*** Information provided ***

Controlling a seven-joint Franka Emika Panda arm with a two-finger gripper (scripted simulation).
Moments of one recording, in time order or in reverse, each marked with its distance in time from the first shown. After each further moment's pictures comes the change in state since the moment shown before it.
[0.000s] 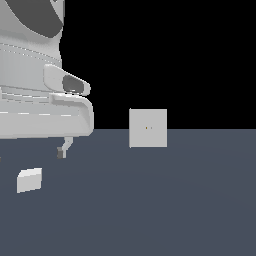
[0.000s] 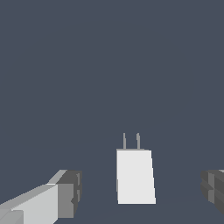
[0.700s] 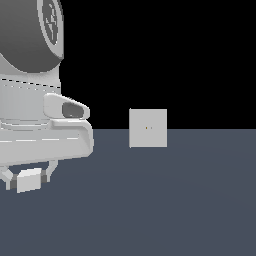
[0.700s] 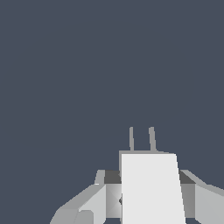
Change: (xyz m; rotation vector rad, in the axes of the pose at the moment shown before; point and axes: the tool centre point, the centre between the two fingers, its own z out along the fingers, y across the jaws) arm -0.011 -0.001 0.038 -0.001 -0.001 -0.003
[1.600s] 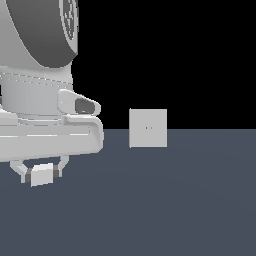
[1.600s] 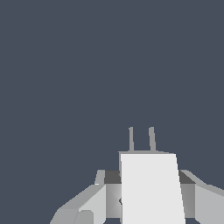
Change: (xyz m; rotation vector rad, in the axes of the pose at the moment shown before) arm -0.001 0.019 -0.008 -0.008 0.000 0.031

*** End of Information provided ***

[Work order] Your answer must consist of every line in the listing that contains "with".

[Answer to the exercise]
Controlling a seven-joint Franka Emika Panda arm with a two-finger gripper (scripted simulation).
Moments of one recording, in time order or in reverse, each marked with its distance in time from the first shown. After each further moment's pictures comes the change in state since the moment shown before it.

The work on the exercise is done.